Lori will be saying more about the details of the project, but at the highest level, it is our intent to create a technology framework that will provide an easy to use and seamless interface to the user to query against the detailed geospatial data help collectively by NatureServe and its natural heritage program members. Although our ultimately goal is to implement a system that draws this data together on the fly from distributed locations, as a first phase of the project, we will be creating an enterprise geodatabase against which queries will draw. An authentication/certification layer will allow differential levels of access to that data. The levels of levels of access will be defined by the data provider, thus enabling data providers to retain control over access rights even when the data is physically resident on the enterprise geodatabase.
NatureServe is involved in a number of other projects relating in some way to technology development or improved data access. This includes:
Moore Foundation Technology Grant: NatureServe recently received a $1.5 million grant from the Gordon and Betty Moore Foundation entitled "Aligning Biodiversity Software with User Needs." This grant will allow us to better understand the software products that currently exist and the needs and market for such products as a way of identifying where new opportunities for software development and support may exist.
EPA Environmental Information Exchange: A recent grant to the State of Delaware will enable NatureServe, together with Delaware, Illinois, and Washington to develop some web services approaches to connecting natural heritage data into the EPA's Environmental Information Exchange. To date that exchange network has focused more on data or a regulatory nature.
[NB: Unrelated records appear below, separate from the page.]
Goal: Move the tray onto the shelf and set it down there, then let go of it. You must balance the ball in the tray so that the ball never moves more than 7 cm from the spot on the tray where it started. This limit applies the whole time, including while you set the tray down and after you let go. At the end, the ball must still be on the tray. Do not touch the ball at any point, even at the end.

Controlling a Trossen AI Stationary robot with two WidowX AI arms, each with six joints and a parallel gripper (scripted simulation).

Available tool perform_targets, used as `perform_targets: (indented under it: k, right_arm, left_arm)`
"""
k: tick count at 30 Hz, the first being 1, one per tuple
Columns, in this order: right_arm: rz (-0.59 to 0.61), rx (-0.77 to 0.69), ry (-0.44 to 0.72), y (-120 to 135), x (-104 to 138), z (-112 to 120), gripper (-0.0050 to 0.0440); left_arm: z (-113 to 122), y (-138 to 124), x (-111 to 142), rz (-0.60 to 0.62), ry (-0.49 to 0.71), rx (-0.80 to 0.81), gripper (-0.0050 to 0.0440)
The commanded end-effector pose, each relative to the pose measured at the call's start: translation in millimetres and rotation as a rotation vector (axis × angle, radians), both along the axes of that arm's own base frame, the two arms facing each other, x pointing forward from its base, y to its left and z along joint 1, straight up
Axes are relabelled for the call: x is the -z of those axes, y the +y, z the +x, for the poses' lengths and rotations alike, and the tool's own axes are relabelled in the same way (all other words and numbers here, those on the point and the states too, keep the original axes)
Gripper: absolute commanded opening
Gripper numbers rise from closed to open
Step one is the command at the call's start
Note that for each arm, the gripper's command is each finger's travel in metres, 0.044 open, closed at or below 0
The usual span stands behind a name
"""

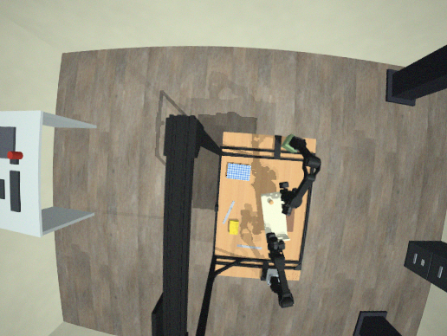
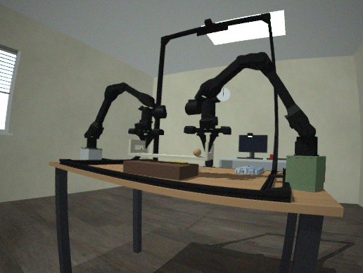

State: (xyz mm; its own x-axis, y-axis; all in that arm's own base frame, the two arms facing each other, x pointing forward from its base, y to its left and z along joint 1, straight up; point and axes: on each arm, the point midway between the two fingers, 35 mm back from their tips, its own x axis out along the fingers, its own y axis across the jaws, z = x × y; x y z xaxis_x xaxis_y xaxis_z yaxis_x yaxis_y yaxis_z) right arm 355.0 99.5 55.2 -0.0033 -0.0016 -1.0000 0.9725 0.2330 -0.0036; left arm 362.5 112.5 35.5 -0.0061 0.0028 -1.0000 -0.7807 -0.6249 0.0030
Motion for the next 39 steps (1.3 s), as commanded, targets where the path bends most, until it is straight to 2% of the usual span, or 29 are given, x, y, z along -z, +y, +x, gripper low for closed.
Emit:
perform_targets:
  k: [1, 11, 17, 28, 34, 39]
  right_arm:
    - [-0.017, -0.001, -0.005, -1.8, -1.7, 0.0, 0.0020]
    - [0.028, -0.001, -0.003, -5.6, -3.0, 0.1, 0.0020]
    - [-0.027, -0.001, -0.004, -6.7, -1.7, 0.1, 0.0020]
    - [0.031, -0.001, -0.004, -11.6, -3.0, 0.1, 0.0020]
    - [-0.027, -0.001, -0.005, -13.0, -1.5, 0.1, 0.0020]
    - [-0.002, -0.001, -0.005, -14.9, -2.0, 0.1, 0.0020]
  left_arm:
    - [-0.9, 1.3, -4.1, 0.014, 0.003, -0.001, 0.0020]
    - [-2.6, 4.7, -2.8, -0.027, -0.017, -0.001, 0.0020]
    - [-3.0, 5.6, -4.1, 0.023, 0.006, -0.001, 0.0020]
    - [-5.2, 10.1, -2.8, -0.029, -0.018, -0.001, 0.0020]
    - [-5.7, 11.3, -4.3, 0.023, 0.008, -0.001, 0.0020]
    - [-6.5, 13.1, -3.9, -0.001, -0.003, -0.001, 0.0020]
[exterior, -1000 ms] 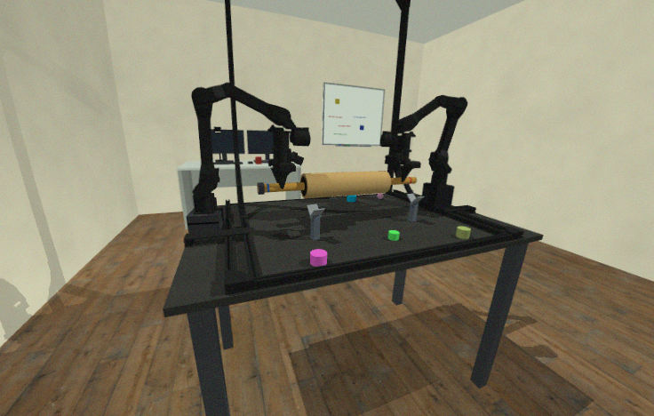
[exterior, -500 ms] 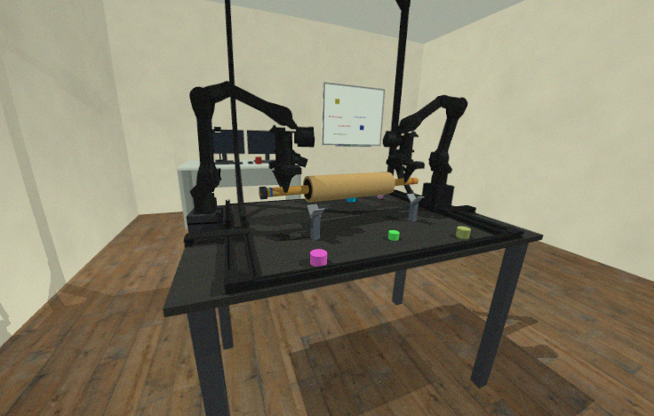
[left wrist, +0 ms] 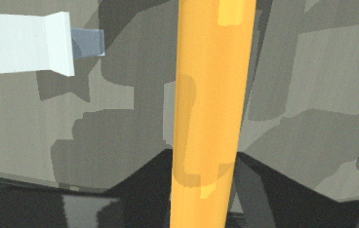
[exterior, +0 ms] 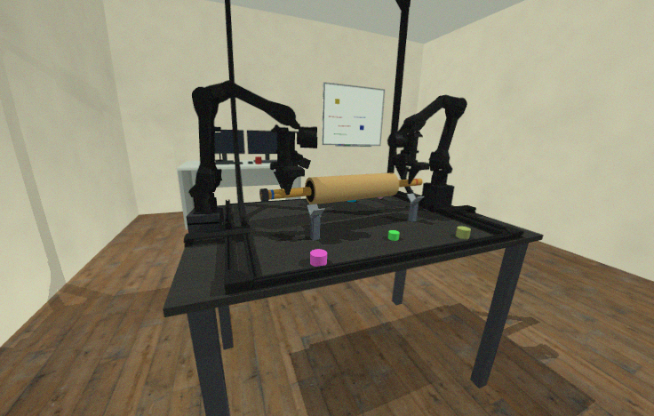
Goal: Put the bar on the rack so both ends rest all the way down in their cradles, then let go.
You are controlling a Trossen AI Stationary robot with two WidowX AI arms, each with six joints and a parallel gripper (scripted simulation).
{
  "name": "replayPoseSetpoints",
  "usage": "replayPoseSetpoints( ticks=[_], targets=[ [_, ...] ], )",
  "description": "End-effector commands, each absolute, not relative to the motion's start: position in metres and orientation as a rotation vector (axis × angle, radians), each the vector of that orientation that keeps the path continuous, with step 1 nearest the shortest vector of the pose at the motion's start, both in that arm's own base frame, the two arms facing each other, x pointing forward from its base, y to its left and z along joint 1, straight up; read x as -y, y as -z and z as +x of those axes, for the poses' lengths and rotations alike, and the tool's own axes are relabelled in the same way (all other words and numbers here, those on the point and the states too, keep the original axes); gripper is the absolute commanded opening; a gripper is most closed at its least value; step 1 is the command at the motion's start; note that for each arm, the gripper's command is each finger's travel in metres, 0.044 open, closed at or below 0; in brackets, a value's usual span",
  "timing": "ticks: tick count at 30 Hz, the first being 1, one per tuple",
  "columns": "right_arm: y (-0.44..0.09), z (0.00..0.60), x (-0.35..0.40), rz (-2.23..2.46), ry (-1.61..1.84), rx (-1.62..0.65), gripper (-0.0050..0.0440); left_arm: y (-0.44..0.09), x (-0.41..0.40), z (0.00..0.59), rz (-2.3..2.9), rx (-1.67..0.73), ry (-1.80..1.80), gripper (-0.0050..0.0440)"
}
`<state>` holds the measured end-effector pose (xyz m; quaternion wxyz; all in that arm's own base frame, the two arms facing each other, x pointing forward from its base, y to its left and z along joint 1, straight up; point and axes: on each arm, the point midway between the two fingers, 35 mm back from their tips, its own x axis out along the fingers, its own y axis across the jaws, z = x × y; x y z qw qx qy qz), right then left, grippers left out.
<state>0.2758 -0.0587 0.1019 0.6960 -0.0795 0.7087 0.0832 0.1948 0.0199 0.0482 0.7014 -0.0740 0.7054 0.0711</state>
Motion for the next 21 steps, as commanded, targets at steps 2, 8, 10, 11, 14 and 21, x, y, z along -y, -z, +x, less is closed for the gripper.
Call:
replayPoseSetpoints(
  ticks=[2, 8, 10, 11, 14, 21],
  targets=[
    [-0.109, 0.282, 0.074, -0.182, -0.185, -1.569, 0.0000, -0.051, -0.035, 0.193, -0.164, -1.559, -0.161, 0.0000],
    [-0.110, 0.285, 0.094, -0.182, -0.185, -1.570, 0.0000, -0.051, -0.055, 0.189, -0.164, -1.558, -0.161, 0.0000],
    [-0.110, 0.287, 0.101, -0.182, -0.186, -1.570, 0.0000, -0.051, -0.062, 0.188, -0.164, -1.558, -0.161, 0.0000],
    [-0.110, 0.288, 0.104, -0.182, -0.186, -1.570, 0.0000, -0.051, -0.065, 0.187, -0.164, -1.558, -0.161, 0.0000],
    [-0.109, 0.290, 0.111, -0.182, -0.186, -1.569, 0.0000, -0.051, -0.072, 0.186, -0.164, -1.558, -0.161, 0.0000],
    [-0.109, 0.295, 0.131, -0.183, -0.186, -1.568, 0.0000, -0.051, -0.092, 0.181, -0.165, -1.559, -0.162, 0.0000]
  ],
)
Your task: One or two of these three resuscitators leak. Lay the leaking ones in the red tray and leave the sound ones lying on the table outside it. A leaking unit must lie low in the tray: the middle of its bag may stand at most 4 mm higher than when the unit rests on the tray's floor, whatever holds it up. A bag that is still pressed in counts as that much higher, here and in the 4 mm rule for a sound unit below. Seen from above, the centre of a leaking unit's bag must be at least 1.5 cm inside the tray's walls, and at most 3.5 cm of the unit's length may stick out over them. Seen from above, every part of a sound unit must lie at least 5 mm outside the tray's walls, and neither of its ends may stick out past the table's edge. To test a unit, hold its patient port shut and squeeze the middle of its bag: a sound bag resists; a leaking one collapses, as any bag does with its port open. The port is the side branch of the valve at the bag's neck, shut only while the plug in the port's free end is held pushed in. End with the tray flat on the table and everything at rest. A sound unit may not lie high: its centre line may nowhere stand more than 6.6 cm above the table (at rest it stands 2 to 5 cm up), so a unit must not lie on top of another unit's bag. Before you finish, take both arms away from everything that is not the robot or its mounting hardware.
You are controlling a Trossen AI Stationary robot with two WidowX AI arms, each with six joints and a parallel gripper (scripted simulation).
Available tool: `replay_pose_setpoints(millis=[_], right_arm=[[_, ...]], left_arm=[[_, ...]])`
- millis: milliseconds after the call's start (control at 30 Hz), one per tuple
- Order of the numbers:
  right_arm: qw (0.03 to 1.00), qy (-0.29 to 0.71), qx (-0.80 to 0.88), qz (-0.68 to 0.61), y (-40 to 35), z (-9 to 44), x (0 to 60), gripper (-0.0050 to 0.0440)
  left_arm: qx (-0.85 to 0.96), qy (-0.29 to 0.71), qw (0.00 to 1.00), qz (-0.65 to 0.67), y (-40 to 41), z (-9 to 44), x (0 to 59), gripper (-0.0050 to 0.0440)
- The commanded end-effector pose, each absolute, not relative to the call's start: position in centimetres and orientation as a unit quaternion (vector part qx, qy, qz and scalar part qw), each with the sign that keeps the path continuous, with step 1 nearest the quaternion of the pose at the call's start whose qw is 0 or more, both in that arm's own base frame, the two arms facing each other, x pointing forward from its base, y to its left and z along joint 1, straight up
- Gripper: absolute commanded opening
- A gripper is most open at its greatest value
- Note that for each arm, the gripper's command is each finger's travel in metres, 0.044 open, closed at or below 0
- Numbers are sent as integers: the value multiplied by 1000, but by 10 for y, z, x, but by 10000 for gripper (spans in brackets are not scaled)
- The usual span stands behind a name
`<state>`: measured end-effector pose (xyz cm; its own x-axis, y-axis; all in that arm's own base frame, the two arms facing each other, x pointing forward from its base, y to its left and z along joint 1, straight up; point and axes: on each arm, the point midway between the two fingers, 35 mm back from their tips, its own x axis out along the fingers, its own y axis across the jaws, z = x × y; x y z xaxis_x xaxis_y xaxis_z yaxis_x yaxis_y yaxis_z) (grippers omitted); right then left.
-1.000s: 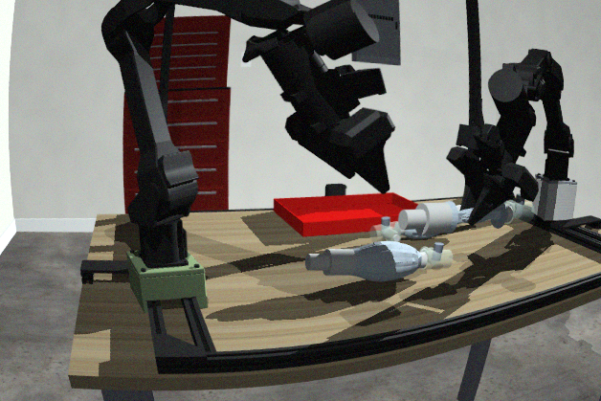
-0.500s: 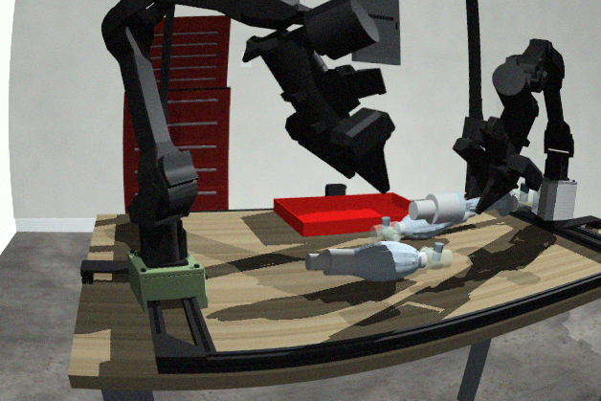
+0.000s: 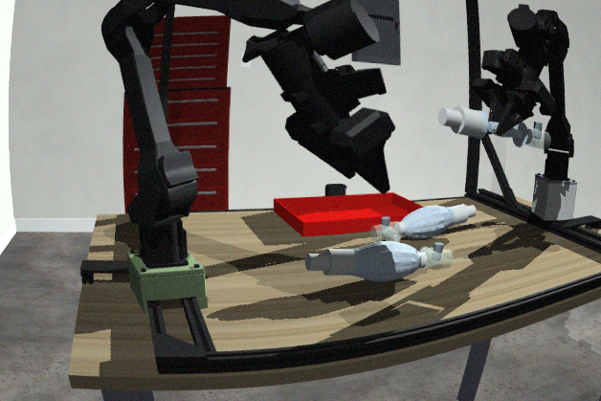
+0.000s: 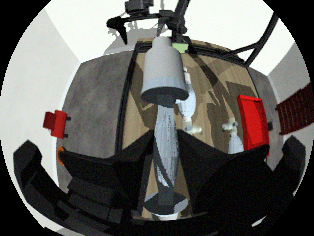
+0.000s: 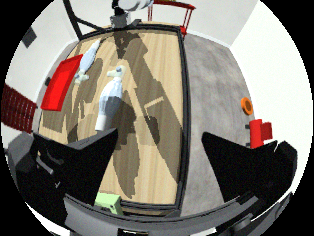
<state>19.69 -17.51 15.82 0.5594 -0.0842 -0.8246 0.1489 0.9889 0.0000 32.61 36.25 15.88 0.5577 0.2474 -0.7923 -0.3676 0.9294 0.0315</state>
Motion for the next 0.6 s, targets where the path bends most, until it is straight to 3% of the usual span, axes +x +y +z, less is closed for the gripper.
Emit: replay_pose_setpoints(millis=[0, 200, 433, 567], right_arm=[[882, 464, 35, -66, -175, 158, 197, 440], [882, 464, 35, -66, -175, 158, 197, 440], [883, 464, 35, -67, -175, 159, 197, 440], [883, 464, 35, -67, -175, 159, 197, 440]], left_arm=[[-58, 424, 886, 180, 326, 184, 298, 0], [-41, 405, 894, 189, 260, 198, 249, 0], [-47, 410, 891, 188, 260, 194, 248, 0], [-34, 396, 897, 194, 221, 189, 219, 0]])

As part of the NSF project, we hope to take advantage of some of the authentication and access security systems and approaches that have been developed by EPA.
High Level Project Assumptions
- By providing broader access to our data resources we will be able to dramatically increase the conservation impact of our work.
- Providing broader access to our data will enable NatureServe and its member programs to more fully integrate with and take advantage of other national and international biodiversity data efforts.
- Significant new revenue streams should be available to NatureServe and member programs with greater access to and appreciation for our data.
- The web-based data delivery system should reduce the time and cost to member programs of responding to data requests.
- By improving synchronization between NatureServe's central database and member program database we will be improving the currency and quality of our data.
- Local data custodians will continue to maintain control over terms of access to their data sets.
- Software and approaches developed through this project for serving data centrally will also be suitable for local web service applications.
- Implementing an online delivery system will likely require an evolution of our current data sharing arrangements.
This material is based upon work supported by the National Science Foundation under Grant No. 0345400. Any opinions, findings, and conclusions or recommendations expressed in this material are those of the author(s) and do not necessarily reflect the views of the National Science Foundation.